I’ve learned that life only really changes you if you’re brave enough to ask the important question: What’s the lesson here?
And then—harder still—if you’re willing to do the work.
The healing work.
The practical work.
The uncomfortable, messy, no-one-else-can-do-it-for-you work.
When you do, you come out stronger. More assured. More aware of what truly matters. It feels a bit like stripping back a mask—the one you’ve worn for years because it was expected of you. But there is breaking in the becoming, and you have to be prepared for that. Sometimes to break hard. To sit with anger, despair, hurt. To let the tears come without rushing to tidy them away.
Not everyone allows life to change them. Some people go through enormous experiences and remain exactly the same—whether for better or worse. As with everything, it comes down to choice. The choices you make for yourself. The signs you decide to notice. The quiet nudges that tell you you’re growing, that you’re becoming a version of yourself that is freer from shame you were never meant to carry and doubt that has held you back for far too long.
I no longer believe that “time heals all wounds.”
Time on its own does nothing.
It’s your actions—and your inactions.
Your willingness to be open to different approaches.

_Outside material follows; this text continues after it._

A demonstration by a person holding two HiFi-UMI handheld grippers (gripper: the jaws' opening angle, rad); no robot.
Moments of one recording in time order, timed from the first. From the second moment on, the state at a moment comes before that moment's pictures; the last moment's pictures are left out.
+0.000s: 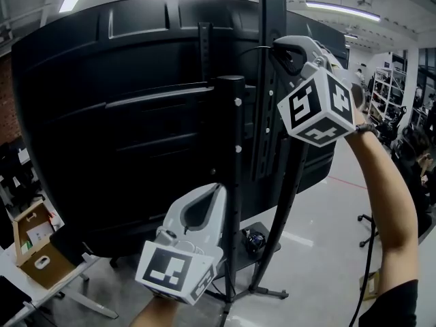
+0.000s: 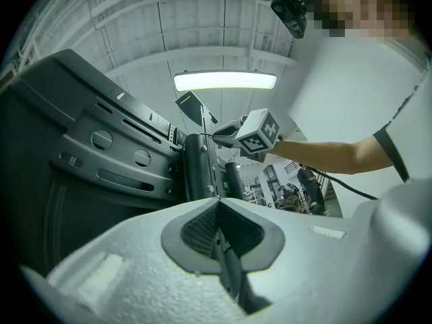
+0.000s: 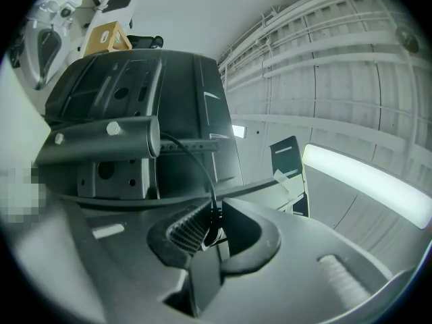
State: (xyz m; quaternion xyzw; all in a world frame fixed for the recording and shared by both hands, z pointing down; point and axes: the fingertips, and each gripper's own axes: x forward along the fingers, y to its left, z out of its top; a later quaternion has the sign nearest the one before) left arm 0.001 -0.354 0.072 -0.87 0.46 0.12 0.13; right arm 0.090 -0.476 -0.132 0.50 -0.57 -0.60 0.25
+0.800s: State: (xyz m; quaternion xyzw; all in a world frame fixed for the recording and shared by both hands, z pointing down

Your decision to move, or to stay stuck.
Those are the things that shape your outlook on life.
I recently heard a quote that struck me deeply: it is a heavy weight to carry the disappointment of unmet expectations of another person. That felt apt. Life events are not simply things that happen to us; they are things we decide what to do with.
Sometimes going through the worst shows you that you can survive things you never imagined you could.
For years I struggled with being alone. In my childhood, “alone” was framed as punishment. Something to fear. Something to avoid. Now, in this season of my life, I rather enjoy it. Quiet mornings with coffee. Snuggling in bed with the dogs. A carefully set dinner for one while I read a good book. I’ve learned that solitude, when chosen, can be a gift.
I pinned so much expectation on turning forty—imagining it as a magical turning point. But when forty arrived, I realized change had been all around me for years. The only thing missing was my willingness to step into it. Meaningful change doesn’t arrive with a birthday or a calendar year.
It arrives when you decide to embrace it.
For yourself.
By yourself.
One honest choice at a time.
Time passes—but growth is a decision.